Aparte de la hermana de Cartes (Sarah), conocedora del proyecto y sumado a él, sus perpetradores originales fueron dos: el hasta entonces casi todopoderoso senador “colorado” Juan Carlos “Gal-averno” (por Galaverna), y el eterno mbareté (prepotente con poderes extra legales, sobre todo con los débiles y oprimidos) y deslenguado y generalmente descontrolado, Luis Aníbal Schupp, por entonces núcleo ambos del entorno de los entornos politiqueros de Cartes, en una conspiración antidemocrática más (disfrazada de proyecto electoralista) en contra de la nación paraguaya y de su proyecto todavía irrealizado de república democrática (sometida a las leyes, para realizar la Justicia) y de la sociedad abierta.

Cartes (de quien se sospecha que el origen de su inmensa riqueza es el narcotráfico, el lavado de dinero y la fabricación, falsificación de marcas y contrabando de cigarrillos para el Brasil y el mundo) es apenas un posmoderno señorito feudal, que desconoce hasta el “abc” de la politiquería, no hablemos ya de la política democrática, y ejerce sus funciones sin colaboradores probos, competentes y experimentados, y rodeado sí de un entorno palaciego de “ejecutivos” de sus principales negocios considerados fraudulentos, carece de información veraz, técnica y precisa sobre casi todas las áreas de la realidad nacional y mundial que le conciernen en su carácter de presidente de la República.

Es así que, por ejemplo, desconoce el contenido de un informe del BID, sobre la inseguridad ciudadana en América del Sur, y sus proyecciones cercanas,  presentado públicamente aquí antes del “triunfo electorero” de Cartes, resultado de una investigación de gran aliento, que encabezara Antanas Mockus (el respetado intelectual y académico colombiano, reconocido rector de la Universidad Nacional de su país [1990-1993], exitoso alcalde de Bogotá [1995-1997 y 2001-2003], y dos veces candidato presidencial por el Partido Verde: 2006-2010), y que incluye al Paraguay entre los países de peores calificaciones en materia de su generalizada inseguridad ciudadana.

El diario asunceno “Última Hora”, y otros medios. a partir de estudios locales, coincide con las conclusiones del informe del BID: “Para la gente, el Gobierno se aplaza en seguridad en estos primeros meses.
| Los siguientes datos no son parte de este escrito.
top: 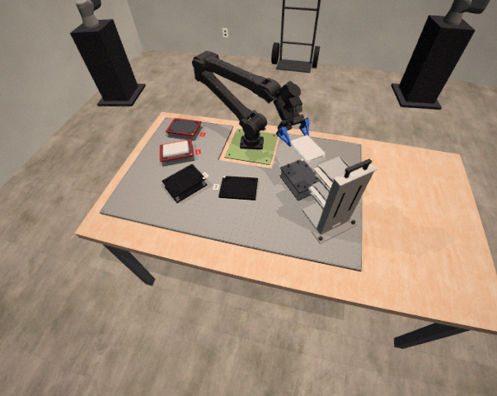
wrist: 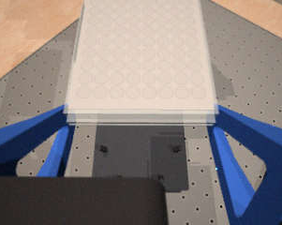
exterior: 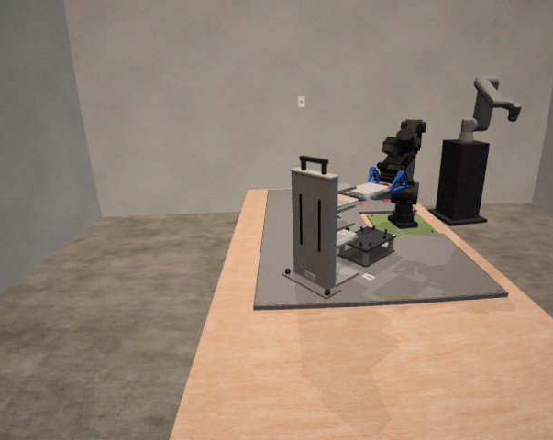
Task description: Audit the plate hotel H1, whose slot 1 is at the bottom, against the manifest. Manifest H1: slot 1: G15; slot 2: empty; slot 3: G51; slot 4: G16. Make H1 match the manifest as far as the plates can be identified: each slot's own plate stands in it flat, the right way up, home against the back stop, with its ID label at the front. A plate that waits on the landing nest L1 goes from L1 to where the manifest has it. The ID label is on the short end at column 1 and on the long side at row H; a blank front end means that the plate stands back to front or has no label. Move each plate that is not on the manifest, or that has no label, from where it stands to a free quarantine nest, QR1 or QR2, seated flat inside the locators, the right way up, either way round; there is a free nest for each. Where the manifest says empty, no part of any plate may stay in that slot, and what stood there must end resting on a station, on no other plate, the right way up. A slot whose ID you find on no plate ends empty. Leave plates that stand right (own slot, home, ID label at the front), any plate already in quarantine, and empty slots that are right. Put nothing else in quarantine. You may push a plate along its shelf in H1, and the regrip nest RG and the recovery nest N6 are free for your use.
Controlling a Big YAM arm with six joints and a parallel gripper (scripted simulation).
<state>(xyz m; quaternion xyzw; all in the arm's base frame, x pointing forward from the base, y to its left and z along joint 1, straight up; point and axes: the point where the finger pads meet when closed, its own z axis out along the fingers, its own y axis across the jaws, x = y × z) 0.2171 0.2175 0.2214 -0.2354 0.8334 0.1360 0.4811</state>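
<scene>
Right now my hand is 160 mm above the dark raised RG nest, 40 mm short of it and 30 mm to the right of it. Round my hand: black N6 nest (250 mm to the right, 210 mm below, 90 mm ahead); then white plate labelled G51 (190 mm ahead, 120 mm to the left); then H1 tag (210 mm below, 170 mm to the left, 90 mm ahead).
</scene>
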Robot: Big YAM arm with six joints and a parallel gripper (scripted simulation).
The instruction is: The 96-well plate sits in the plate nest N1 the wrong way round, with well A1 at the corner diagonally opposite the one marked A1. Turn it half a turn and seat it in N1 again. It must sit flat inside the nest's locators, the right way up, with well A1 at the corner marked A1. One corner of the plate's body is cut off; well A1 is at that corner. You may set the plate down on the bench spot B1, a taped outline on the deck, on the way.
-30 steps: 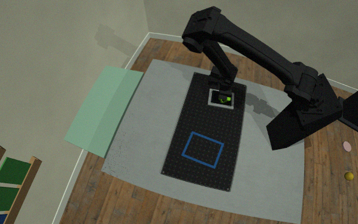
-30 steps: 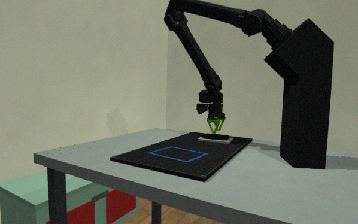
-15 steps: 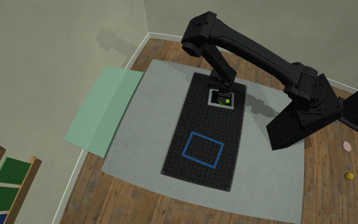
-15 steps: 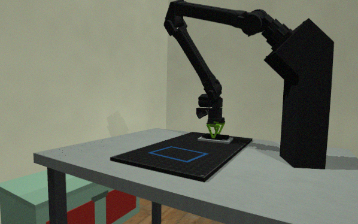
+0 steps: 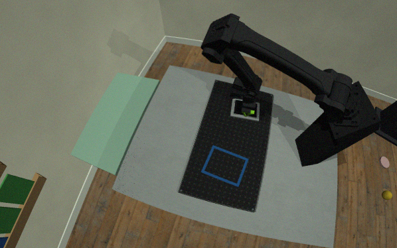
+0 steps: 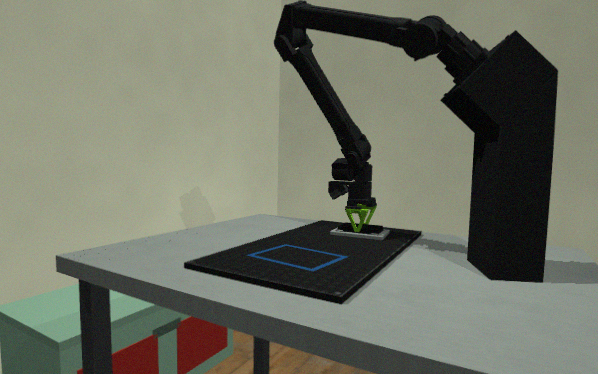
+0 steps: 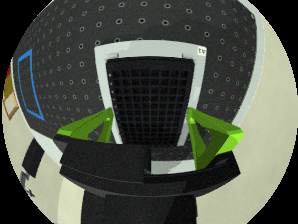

El 97 % de la gente opina que dicha área en la  administración de Horacio Cartes está peor con respecto a gobiernos anteriores.   Solo el 3 % afirma que la situación mejoró. Este es el resultado de la encuesta realizada por Ibope-CIES para el diario Última Hora, Telefuturo y Radio Monumental” (Ver: http://www.ultimahora.com/cartes-porque-uno-murio-no-podemos-hablar-inseguridad-nacional-n744594.html).

En consecuencia, sin la menor experiencia política, carente de un equipo de buenos colaboradores, Cartes carece incluso de la más elemental buena información (no hablemos ya de análisis y políticas públicas) acerca de todas las áreas y dimensiones de sus competencias presidencials, empezando por cuestiones estratégicas, en las cuales está naufragando, como las de la inseguridad ciudadana (que incluye el peligro de la banda narcoterrorista del auto denominado Ejército del Pueblo Paraguayo, EPP), la indefensión internacional de los intereses nacionales en un escenario regional adverso para el Paraguay, en especial en el Merc-Unasur, a causa de las agresiones ilegales e ilegítimas originadas en los regímenes neototalitarios y neo imperialistas castro-chavistas, los del “socialismo siglo XXI”, a los cuales está sometiendo al Paraguay, nada menos que su presidente y señor feudal, con un pasado de narcotraficante y de lavador de dinero, Horacio Cartes. Todo hace pensar, por consiguiente, que el Paraguay no logra salir de la crisis de Estado, que viene de largo tiempo atrás y exhibe señales de estar agravándose con el desgobierno actual.